- [EXERCISE DIRECTIONS]:
Data follows below. Repeat exactly the lines between the line holding "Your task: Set" and the line holding "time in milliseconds", inclusive, and nothing more; drop pictures.

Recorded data
====================
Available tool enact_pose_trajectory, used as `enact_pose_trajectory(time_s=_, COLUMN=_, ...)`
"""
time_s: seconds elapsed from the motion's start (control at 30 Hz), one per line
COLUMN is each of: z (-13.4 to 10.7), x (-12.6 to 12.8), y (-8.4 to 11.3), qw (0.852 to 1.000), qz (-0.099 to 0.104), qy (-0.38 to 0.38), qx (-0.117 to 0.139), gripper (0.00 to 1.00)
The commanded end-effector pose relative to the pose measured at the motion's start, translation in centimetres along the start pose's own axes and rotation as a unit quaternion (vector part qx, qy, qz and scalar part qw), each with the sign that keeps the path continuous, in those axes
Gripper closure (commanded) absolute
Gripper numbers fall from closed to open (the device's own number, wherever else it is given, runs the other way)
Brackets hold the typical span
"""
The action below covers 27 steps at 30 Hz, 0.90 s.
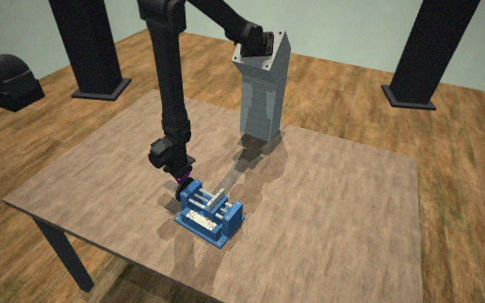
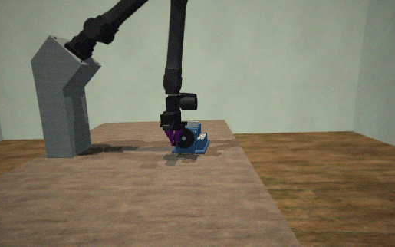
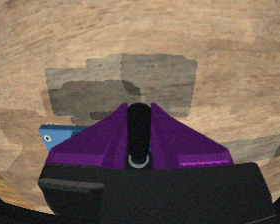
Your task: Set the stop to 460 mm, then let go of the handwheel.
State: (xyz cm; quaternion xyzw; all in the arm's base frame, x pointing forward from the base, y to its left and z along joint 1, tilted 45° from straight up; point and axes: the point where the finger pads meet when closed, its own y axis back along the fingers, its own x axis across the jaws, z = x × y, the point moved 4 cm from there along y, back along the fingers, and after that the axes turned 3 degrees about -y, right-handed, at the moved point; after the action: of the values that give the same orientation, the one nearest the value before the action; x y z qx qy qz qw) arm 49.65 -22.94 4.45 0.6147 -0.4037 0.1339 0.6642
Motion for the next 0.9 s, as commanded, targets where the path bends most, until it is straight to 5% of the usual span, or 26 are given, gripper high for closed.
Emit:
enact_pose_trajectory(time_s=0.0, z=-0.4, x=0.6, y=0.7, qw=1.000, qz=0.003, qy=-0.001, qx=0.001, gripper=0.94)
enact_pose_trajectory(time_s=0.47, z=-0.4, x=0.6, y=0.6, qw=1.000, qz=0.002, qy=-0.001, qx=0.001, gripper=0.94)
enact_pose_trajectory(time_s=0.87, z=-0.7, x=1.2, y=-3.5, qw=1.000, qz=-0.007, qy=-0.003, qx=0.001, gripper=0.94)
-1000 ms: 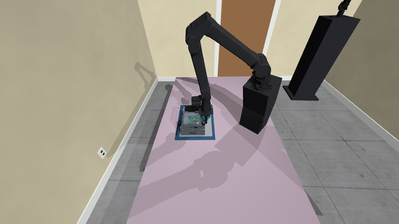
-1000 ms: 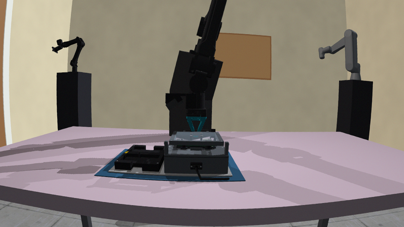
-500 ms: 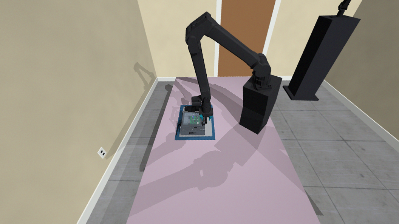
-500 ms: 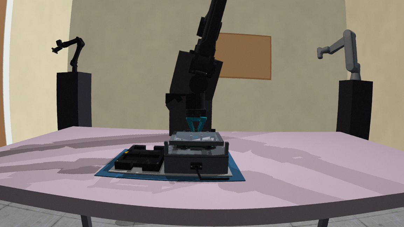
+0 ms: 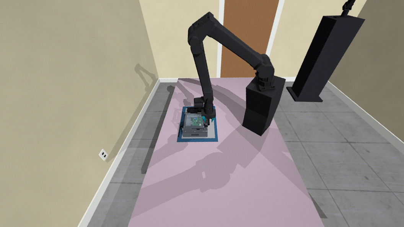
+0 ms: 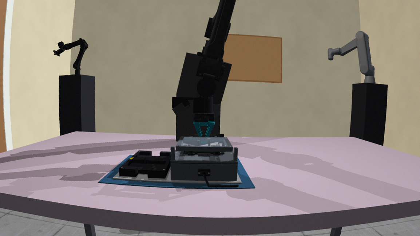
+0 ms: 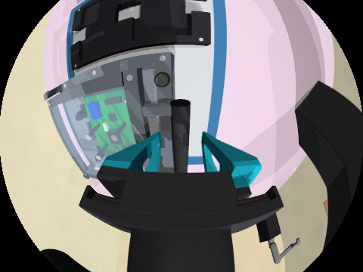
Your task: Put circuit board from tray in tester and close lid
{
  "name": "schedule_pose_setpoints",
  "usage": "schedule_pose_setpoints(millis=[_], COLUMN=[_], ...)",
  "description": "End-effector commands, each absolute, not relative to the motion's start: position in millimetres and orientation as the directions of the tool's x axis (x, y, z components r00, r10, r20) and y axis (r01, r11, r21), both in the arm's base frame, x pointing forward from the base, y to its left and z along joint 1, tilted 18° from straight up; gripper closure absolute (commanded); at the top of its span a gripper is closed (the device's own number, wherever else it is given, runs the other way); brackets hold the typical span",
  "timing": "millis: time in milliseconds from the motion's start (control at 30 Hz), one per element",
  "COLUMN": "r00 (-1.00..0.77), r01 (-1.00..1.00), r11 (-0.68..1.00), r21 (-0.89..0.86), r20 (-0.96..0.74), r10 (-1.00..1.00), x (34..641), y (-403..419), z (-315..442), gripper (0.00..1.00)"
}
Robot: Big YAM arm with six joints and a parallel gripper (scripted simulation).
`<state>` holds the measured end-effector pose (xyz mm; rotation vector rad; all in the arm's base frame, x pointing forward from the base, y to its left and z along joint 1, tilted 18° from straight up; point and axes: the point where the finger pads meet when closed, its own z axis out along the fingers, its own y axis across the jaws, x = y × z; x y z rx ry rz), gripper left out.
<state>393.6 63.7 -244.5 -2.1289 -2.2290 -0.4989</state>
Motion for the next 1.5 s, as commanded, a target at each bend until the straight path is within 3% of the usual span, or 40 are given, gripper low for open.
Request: schedule_pose_setpoints(millis=[0, 1467], r00=[-0.084, -0.07], r01=[0.976, 0.975], r11=[0.034, 0.018], r21=[0.217, 0.223], r20=[0.227, 0.228], r10=[0.97, 0.971], x=[396.2, 381.8], y=[65.6, 42.7], z=[-241.5, -176.1], gripper=[0.52, 0.52])
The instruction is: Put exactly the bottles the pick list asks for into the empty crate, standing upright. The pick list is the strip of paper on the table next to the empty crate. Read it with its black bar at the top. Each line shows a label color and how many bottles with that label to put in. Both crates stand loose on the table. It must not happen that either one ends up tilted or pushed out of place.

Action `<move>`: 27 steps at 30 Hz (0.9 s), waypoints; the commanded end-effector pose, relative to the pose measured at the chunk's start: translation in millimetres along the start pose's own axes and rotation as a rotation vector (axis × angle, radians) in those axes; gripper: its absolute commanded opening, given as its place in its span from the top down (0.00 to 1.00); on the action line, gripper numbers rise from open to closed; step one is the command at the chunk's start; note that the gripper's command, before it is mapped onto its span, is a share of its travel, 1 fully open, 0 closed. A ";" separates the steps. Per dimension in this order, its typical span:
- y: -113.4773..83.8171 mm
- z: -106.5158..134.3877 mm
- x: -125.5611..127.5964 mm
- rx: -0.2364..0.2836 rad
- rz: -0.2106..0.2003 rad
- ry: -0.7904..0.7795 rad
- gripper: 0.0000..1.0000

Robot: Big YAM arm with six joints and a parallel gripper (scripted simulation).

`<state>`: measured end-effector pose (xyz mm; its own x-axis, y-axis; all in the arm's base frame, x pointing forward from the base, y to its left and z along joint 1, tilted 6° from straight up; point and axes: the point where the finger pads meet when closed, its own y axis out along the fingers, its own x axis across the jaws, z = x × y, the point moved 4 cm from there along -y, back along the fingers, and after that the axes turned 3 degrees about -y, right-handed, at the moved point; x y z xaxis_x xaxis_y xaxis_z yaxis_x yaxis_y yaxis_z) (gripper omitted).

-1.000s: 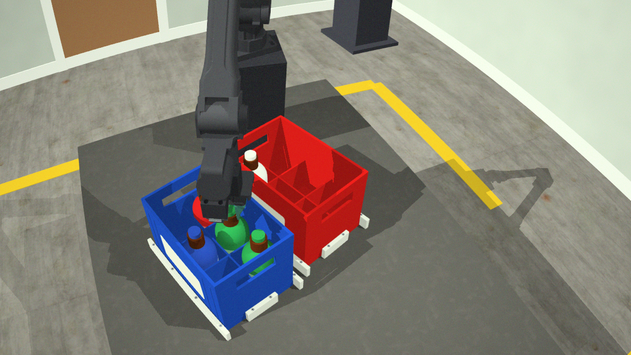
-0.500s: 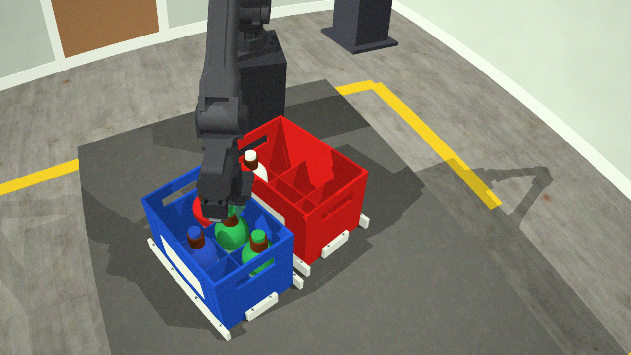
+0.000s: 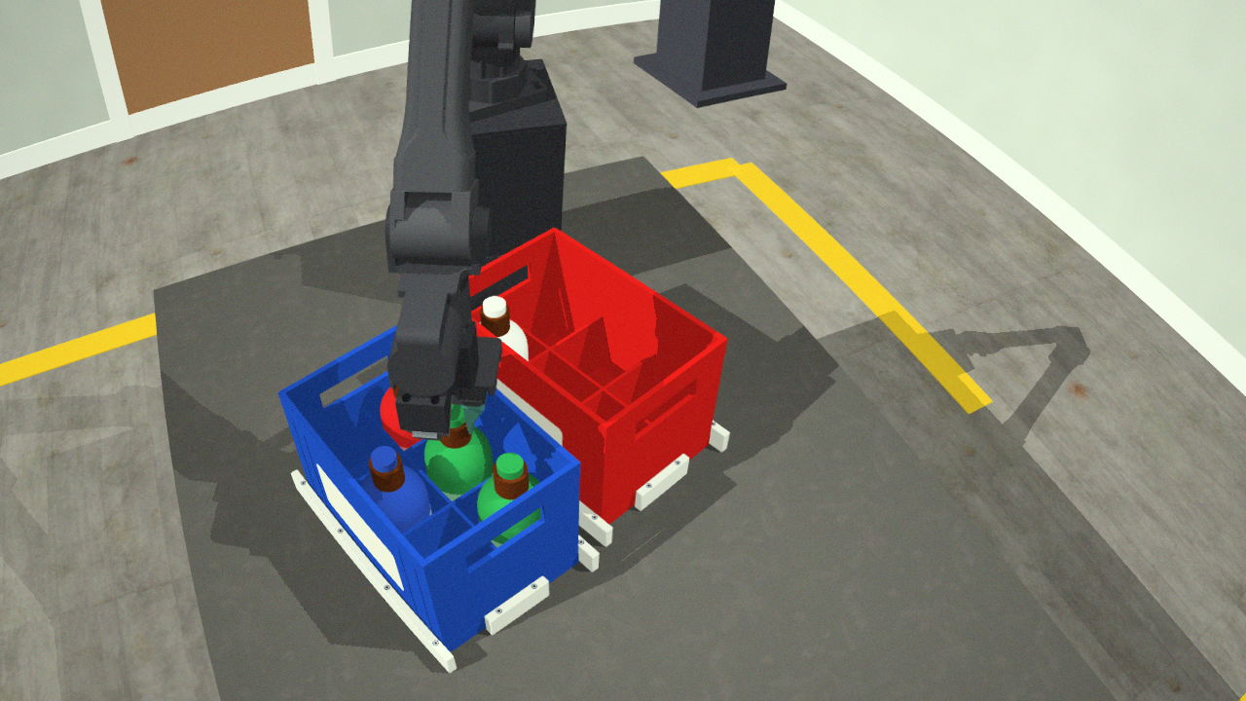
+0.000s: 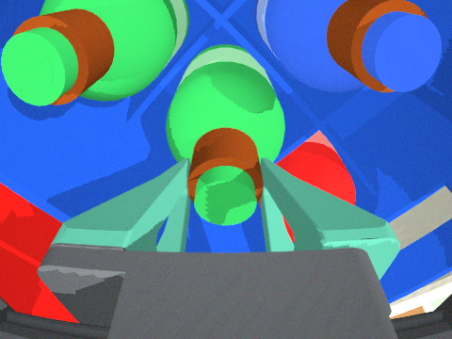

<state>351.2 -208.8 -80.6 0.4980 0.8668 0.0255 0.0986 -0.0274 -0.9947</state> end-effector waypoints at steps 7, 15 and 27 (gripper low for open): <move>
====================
- [ANSWER TO THE EXERCISE]:
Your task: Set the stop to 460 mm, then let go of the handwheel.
State: (xyz cm; quaternion xyzw; all in the arm's base frame, x pointing forward from the base, y to its left and z along joint 1, tilted 45° from straight up; point and axes: the point where the finger pads meet when closed, its own y axis back along the fingers, its own x axis across the jaws, z = x × y, the point moved 4 cm from there along y, back along the fingers, and after that the axes turned 3 degrees about -y, right-handed, at the moved point; after the action: of the values that give the same orientation, the one nearest the value before the action; x y z qx qy qz qw) arm 49.65 -22.94 4.45 0.6147 -0.4037 0.1339 0.6642
Motion for the next 0.9 s, as commanded, targets where the path bends most, until it is straight to 5% of the usual span, or 26 are given, gripper high for closed.
Emit:
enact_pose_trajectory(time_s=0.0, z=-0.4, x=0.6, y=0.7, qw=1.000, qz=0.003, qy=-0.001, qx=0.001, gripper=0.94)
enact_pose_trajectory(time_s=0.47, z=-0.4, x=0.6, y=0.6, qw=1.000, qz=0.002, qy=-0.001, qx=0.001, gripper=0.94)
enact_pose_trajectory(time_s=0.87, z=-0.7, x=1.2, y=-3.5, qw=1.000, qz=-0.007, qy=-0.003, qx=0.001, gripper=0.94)
-1000 ms: 
-1000 ms: 
-500 ms: 
-500 ms: 
+0 ms: 
+0 ms: 
+0 ms: 
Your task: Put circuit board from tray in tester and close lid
{
  "name": "schedule_pose_setpoints",
  "usage": "schedule_pose_setpoints(millis=[_], COLUMN=[_], ...)",
  "description": "End-effector commands, each absolute, not relative to the motion's start: position in millimetres and orientation as the directions of the tool's x axis (x, y, z components r00, r10, r20) and y axis (r01, r11, r21), both in the arm's base frame, x pointing forward from the base, y to its left and z along joint 1, tilted 18° from straight up; gripper closure absolute (commanded); at the top of its span a gripper is closed (the device's own number, wherever else it is given, runs the other way); brackets hold the typical span",
  "timing": "millis: time in milliseconds from the motion's start (control at 30 Hz), one per element",

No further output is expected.